___ Raw data
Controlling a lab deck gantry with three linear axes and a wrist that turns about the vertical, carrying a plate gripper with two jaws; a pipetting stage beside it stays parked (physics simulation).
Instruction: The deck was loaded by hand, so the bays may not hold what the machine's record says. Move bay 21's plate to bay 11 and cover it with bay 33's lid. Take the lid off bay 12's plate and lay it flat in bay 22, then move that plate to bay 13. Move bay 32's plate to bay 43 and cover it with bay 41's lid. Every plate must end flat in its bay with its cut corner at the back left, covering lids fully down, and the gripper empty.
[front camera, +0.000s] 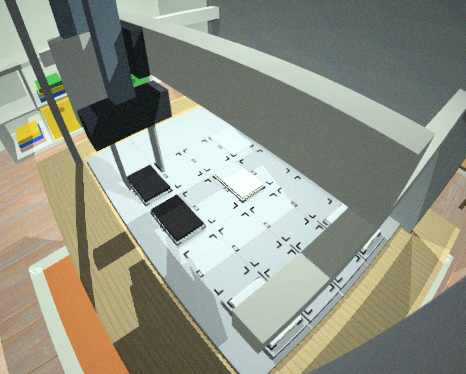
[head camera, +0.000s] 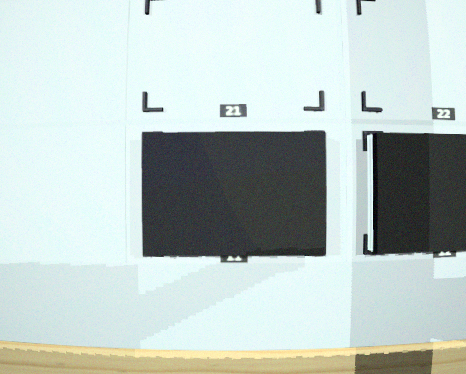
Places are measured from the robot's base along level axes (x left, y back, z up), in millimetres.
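Pixels of known places: gripper, between the fingertips: (front camera: 144, 176); robot's base, origin of its link: (head camera: 147, 251).
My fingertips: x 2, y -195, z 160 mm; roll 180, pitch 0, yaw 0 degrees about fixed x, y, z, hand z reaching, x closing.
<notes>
For each thing: its top centre in the pictures, then the offset to it from my fingertips.
- second black-topped plate, centre of its top: (head camera: 459, 192) (front camera: 176, 215) dx +41, dy -33, dz -144 mm
- cream-white plate, centre of its top: (front camera: 238, 178) dx +255, dy -33, dz -146 mm
- thin pale lid, centre of its top: (front camera: 230, 139) dx +362, dy +131, dz -152 mm
A black-topped plate (front camera: 149, 184) (head camera: 233, 194) lies in bay 11, partly hiding that bay's label. A second black-topped plate (front camera: 178, 219) (head camera: 420, 194) lies in bay 12, with a pale edge at its left in the head view. My gripper (front camera: 143, 175) is open in the front view, its two fingers hanging over the bay 11 plate and apart from it; the fingers do not show in the head view. A cream-white plate (front camera: 241, 181) stands in what looks like bay 32. A thin pale lid (front camera: 231, 141) lies at the back left, in what looks like bay 41. No lid shows in bay 33.
A big grey beam (front camera: 280, 85) crosses above the deck's back. A pale grey block (front camera: 282, 295) hides part of the right side. White pieces (front camera: 247, 292) (front camera: 336, 212) show partly beside it. The wooden table edge (head camera: 233, 361) runs along the front.
</notes>
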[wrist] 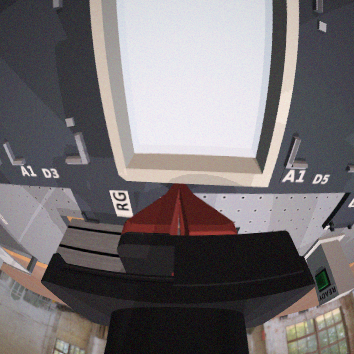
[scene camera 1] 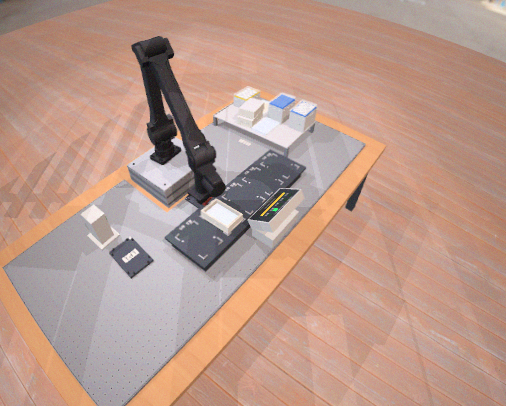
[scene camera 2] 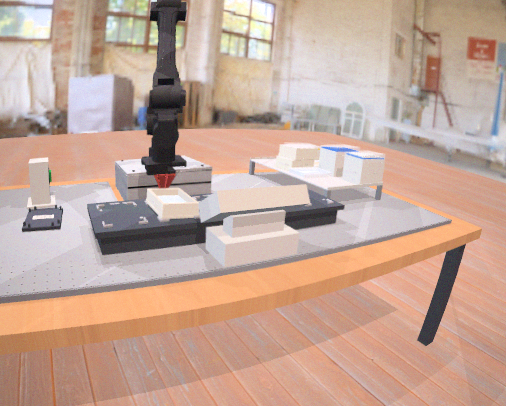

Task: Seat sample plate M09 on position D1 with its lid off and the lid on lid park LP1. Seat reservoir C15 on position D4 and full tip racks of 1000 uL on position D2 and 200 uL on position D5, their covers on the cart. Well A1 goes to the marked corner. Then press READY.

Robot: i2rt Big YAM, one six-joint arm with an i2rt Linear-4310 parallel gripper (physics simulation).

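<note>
The cream reservoir [scene camera 1: 222, 216] [scene camera 2: 172, 201] [wrist: 195, 75], open-topped with pale contents, sits on the dark deck [scene camera 1: 187, 246] [scene camera 2: 120, 220] [wrist: 45, 95] between the D3 and D5 labels. My gripper [scene camera 1: 206, 202] [scene camera 2: 165, 186] [wrist: 178, 187] is shut and empty. Its red tips point down at the reservoir's near short wall; whether they touch it I cannot tell. On the cart [scene camera 1: 285, 142] [scene camera 2: 350, 184] stand a blue-topped box [scene camera 1: 282, 102] [scene camera 2: 336, 159], a blue-edged rack [scene camera 1: 303, 116] [scene camera 2: 364, 168], a yellow-edged rack [scene camera 1: 246, 95] and a cream stack [scene camera 1: 251, 112] [scene camera 2: 297, 156]. Lid park LP1 [scene camera 1: 131, 257] [scene camera 2: 42, 218] holds no lid.
The READY post [scene camera 1: 98, 224] [scene camera 2: 39, 181] [wrist: 335, 267] stands beside LP1, with a green button [wrist: 322, 281]. The tilted display [scene camera 1: 276, 206] [scene camera 2: 260, 200] stands along the deck's front side. The arm's grey base block [scene camera 1: 162, 181] [wrist: 90, 247] is behind the deck.
</note>
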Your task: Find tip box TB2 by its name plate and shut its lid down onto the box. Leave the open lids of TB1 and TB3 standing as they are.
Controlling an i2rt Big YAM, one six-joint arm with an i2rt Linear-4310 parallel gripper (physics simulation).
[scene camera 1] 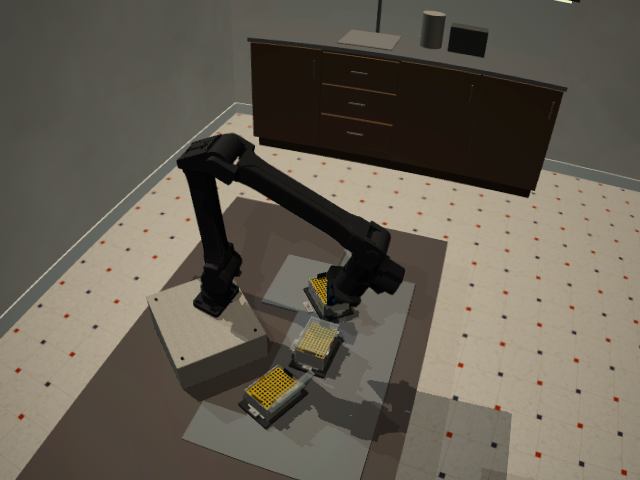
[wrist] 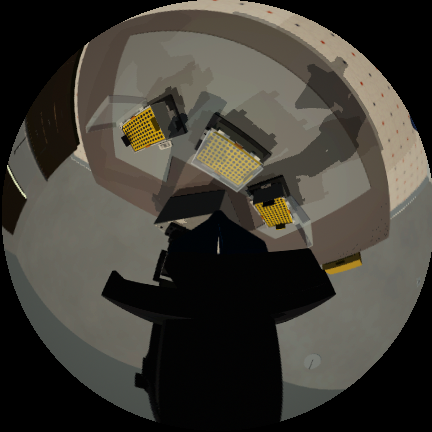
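Pixels of known places: gripper, between the fingertips: (scene camera 1: 329, 304) (wrist: 217, 215); arm's base, origin of its link: (scene camera 1: 216, 297) (wrist: 182, 232).
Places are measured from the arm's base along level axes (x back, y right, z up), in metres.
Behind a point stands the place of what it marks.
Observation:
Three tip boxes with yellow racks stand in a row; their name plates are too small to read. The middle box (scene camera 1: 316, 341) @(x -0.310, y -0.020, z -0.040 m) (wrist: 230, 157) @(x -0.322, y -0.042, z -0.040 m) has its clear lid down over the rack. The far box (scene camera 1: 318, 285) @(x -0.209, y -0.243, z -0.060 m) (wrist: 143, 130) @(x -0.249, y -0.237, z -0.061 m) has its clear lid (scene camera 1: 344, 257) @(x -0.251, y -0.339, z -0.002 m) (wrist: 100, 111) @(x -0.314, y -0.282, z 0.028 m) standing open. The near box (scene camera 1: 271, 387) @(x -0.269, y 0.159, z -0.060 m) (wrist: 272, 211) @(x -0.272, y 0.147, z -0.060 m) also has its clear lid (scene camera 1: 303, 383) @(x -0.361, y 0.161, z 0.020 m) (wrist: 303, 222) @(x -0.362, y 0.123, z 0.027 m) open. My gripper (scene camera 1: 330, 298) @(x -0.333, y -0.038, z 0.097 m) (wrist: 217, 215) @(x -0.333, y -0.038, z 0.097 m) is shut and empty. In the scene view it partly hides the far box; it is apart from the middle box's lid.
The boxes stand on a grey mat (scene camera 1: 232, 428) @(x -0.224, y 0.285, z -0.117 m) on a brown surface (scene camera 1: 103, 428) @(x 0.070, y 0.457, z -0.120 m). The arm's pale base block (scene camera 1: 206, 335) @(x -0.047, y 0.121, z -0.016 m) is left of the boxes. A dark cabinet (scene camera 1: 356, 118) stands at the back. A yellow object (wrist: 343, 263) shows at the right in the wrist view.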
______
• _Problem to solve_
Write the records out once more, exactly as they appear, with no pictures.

• _Task output_
Controlling a lab deck gantry with three linear axes and a wrist that turns about the vertical, carrying a plate gripper with two jaws; a pipetting stage beside it stays parked (physics simulation).
Instruction: The deck was loaded by hand, so the bays may not hold what the machine's record says. Move bay 21's plate to bay 11 and cover it with bay 33's lid. Take the lid off bay 12's plate and lay it flat in bay 22, then move that plate to bay 13. Move bay 32's plate to bay 43 and cover it with bay 41's lid. Every plate must end flat in its bay with its cut corner at the back left, covering lids fully down, and the gripper empty.
[front camera, +0.000s] 
[head camera, +0.000s] 
Places are measured from the robot's base along level axes (x left, y back, z up), in millimetres.
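Pixels of known places: gripper, between the fingertips: (front camera: 144, 176); robot's base, origin of its link: (head camera: 147, 251).
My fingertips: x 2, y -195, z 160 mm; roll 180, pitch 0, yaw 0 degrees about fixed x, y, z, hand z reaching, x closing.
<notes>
For each thing: its top centre in the pictures, then the offset to it from my fingertips.
- second black-topped plate, centre of its top: (head camera: 459, 192) (front camera: 176, 215) dx +41, dy -33, dz -144 mm
- cream-white plate, centre of its top: (front camera: 238, 178) dx +255, dy -33, dz -146 mm
- thin pale lid, centre of its top: (front camera: 230, 139) dx +362, dy +131, dz -152 mm
A black-topped plate (front camera: 149, 184) (head camera: 233, 194) lies in bay 11, partly hiding that bay's label. A second black-topped plate (front camera: 178, 219) (head camera: 420, 194) lies in bay 12, with a pale edge at its left in the head view. My gripper (front camera: 143, 175) is open in the front view, its two fingers hanging over the bay 11 plate and apart from it; the fingers do not show in the head view. A cream-white plate (front camera: 241, 181) stands in what looks like bay 32. A thin pale lid (front camera: 231, 141) lies at the back left, in what looks like bay 41. No lid shows in bay 33.
A big grey beam (front camera: 280, 85) crosses above the deck's back. A pale grey block (front camera: 282, 295) hides part of the right side. White pieces (front camera: 247, 292) (front camera: 336, 212) show partly beside it. The wooden table edge (head camera: 233, 361) runs along the front.
</notes>
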[wrist] 
[scene camera 1] 
[scene camera 2] 

Task: Seat sample plate M09 on position D1 with its lid off and the lid on lid park LP1. Seat reservoir C15 on position D4 and full tip racks of 1000 uL on position D2 and 200 uL on position D5, their covers on the cart. Well A1 goes to the marked corner. Then press READY.

Robot: i2rt Big YAM, one six-joint arm with an i2rt Linear-4310 parallel gripper (physics simulation).

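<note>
The cream reservoir [scene camera 1: 222, 216] [scene camera 2: 172, 201] [wrist: 195, 75], open-topped with pale contents, sits on the dark deck [scene camera 1: 187, 246] [scene camera 2: 120, 220] [wrist: 45, 95] between the D3 and D5 labels. My gripper [scene camera 1: 206, 202] [scene camera 2: 165, 186] [wrist: 178, 187] is shut and empty. Its red tips point down at the reservoir's near short wall; whether they touch it I cannot tell. On the cart [scene camera 1: 285, 142] [scene camera 2: 350, 184] stand a blue-topped box [scene camera 1: 282, 102] [scene camera 2: 336, 159], a blue-edged rack [scene camera 1: 303, 116] [scene camera 2: 364, 168], a yellow-edged rack [scene camera 1: 246, 95] and a cream stack [scene camera 1: 251, 112] [scene camera 2: 297, 156]. Lid park LP1 [scene camera 1: 131, 257] [scene camera 2: 42, 218] holds no lid.
The READY post [scene camera 1: 98, 224] [scene camera 2: 39, 181] [wrist: 335, 267] stands beside LP1, with a green button [wrist: 322, 281]. The tilted display [scene camera 1: 276, 206] [scene camera 2: 260, 200] stands along the deck's front side. The arm's grey base block [scene camera 1: 162, 181] [wrist: 90, 247] is behind the deck.
</note>
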Your task: Find tip box TB2 by its name plate and shut its lid down onto the box. Leave the open lids of TB1 and TB3 standing as they are.
Controlling an i2rt Big YAM, one six-joint arm with an i2rt Linear-4310 parallel gripper (physics simulation).
[scene camera 1] 
[wrist] 
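Pixels of known places: gripper, between the fingertips: (scene camera 1: 329, 304) (wrist: 217, 215); arm's base, origin of its link: (scene camera 1: 216, 297) (wrist: 182, 232).
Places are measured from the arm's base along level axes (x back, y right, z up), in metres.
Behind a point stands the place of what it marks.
Observation:
Three tip boxes with yellow racks stand in a row; their name plates are too small to read. The middle box (scene camera 1: 316, 341) @(x -0.310, y -0.020, z -0.040 m) (wrist: 230, 157) @(x -0.322, y -0.042, z -0.040 m) has its clear lid down over the rack. The far box (scene camera 1: 318, 285) @(x -0.209, y -0.243, z -0.060 m) (wrist: 143, 130) @(x -0.249, y -0.237, z -0.061 m) has its clear lid (scene camera 1: 344, 257) @(x -0.251, y -0.339, z -0.002 m) (wrist: 100, 111) @(x -0.314, y -0.282, z 0.028 m) standing open. The near box (scene camera 1: 271, 387) @(x -0.269, y 0.159, z -0.060 m) (wrist: 272, 211) @(x -0.272, y 0.147, z -0.060 m) also has its clear lid (scene camera 1: 303, 383) @(x -0.361, y 0.161, z 0.020 m) (wrist: 303, 222) @(x -0.362, y 0.123, z 0.027 m) open. My gripper (scene camera 1: 330, 298) @(x -0.333, y -0.038, z 0.097 m) (wrist: 217, 215) @(x -0.333, y -0.038, z 0.097 m) is shut and empty. In the scene view it partly hides the far box; it is apart from the middle box's lid.
The boxes stand on a grey mat (scene camera 1: 232, 428) @(x -0.224, y 0.285, z -0.117 m) on a brown surface (scene camera 1: 103, 428) @(x 0.070, y 0.457, z -0.120 m). The arm's pale base block (scene camera 1: 206, 335) @(x -0.047, y 0.121, z -0.016 m) is left of the boxes. A dark cabinet (scene camera 1: 356, 118) stands at the back. A yellow object (wrist: 343, 263) shows at the right in the wrist view.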

Nothing else is needed, and the exercise is over.